Bien entendu, le recours au dialogue selon les règles de la pensée critique et constructive ne peut être que recommandé. Si le consensus demeure difficile à obtenir, le vote serait alors nécessaire. Les actions et les modalités majoritaires devraient être retenues comme des recommandations à appliquer impérativement par le pouvoir. L’essentiel est que celles-ci doivent former un tout cohérant et allant dans l’esprit de la finalité du dialogue. Enfin, faut-il soulever la nécessité d’un PV soulignant les avis et les recommandations respectifs des divers membres du dialogue.
6. Publication des recommandations du dialogue national constituant un socle commun pour tous les tunisiens
L’accord final entre les membres du dialogue national au niveau des actions et des modalités à mener par le pouvoir est à considérer comme un socle commun unifiant tous les tunisiens, gouvernés et gouvernants, que chacun, selon la position et la responsabilité qu’il occupe, si petite soit-elle, doit œuvrer à ce qu’il ne dérive pas de son droit chemin.

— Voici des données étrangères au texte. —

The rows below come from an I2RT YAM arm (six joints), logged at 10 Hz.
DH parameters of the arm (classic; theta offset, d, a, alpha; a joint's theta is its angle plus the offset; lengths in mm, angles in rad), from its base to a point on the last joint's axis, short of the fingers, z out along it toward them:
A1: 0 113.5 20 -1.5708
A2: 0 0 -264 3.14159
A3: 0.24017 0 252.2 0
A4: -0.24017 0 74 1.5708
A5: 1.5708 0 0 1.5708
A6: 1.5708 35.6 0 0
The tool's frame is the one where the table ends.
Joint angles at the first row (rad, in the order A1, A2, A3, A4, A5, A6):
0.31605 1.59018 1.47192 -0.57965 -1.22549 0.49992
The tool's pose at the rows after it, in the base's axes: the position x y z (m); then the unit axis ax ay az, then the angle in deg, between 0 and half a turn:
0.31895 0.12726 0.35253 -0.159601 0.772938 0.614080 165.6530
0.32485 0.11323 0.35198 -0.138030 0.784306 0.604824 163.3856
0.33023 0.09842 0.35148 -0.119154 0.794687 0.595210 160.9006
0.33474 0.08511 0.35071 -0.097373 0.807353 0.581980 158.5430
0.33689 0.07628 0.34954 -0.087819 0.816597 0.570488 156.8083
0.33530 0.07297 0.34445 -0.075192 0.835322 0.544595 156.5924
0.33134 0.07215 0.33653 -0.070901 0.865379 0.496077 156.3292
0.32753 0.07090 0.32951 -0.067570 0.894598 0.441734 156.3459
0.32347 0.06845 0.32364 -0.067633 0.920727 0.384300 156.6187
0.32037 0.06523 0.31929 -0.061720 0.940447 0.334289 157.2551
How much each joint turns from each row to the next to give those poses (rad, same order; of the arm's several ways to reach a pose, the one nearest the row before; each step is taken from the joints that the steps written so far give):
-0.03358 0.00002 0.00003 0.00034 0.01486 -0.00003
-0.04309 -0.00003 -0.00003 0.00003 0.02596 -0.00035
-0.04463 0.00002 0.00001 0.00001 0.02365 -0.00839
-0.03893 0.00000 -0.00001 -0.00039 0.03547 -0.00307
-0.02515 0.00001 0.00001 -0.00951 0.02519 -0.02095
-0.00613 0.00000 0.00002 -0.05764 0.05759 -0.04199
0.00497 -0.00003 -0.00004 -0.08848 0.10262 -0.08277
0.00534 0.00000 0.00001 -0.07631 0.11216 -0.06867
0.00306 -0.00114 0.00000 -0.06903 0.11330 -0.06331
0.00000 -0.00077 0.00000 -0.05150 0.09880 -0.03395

Il est nécessaire alors qu’aussi bien les contours du dialogue (les préalables) avant son organisation que les recommandations découlant du dialogue devaient être publiés et divulgués dans tous les types de médias. Cela permet à toutes les forces vives de la nation de vérifier si les quatre pôles du pouvoir mènent à bien le mandat impératif ou non.
Une lueur d’espoir et d’optimisme
Si un tel dialogue n’a pas lieu, pour une raison ou une autre, ce préalable aurait du moins le mérite de mettre à nu la visée réelle (non avouée bien entendu) des différents acteurs politiques. Cela permet au citoyen de mieux les évaluer, d’agir selon le droit chemin et de lui ouvrir la voie à des solutions pertinentes autres que le dialogue national.
Enfin, faut-il préciser que la Tunisie paisible et aimant la vie, carrefour de plusieurs civilisations, mérite un sort beaucoup mieux que celui voulu par les islamistes. Rien ne manque à la Tunisie pour réaliser et atteindre la joie de vivre, le bonheur et la prospérité.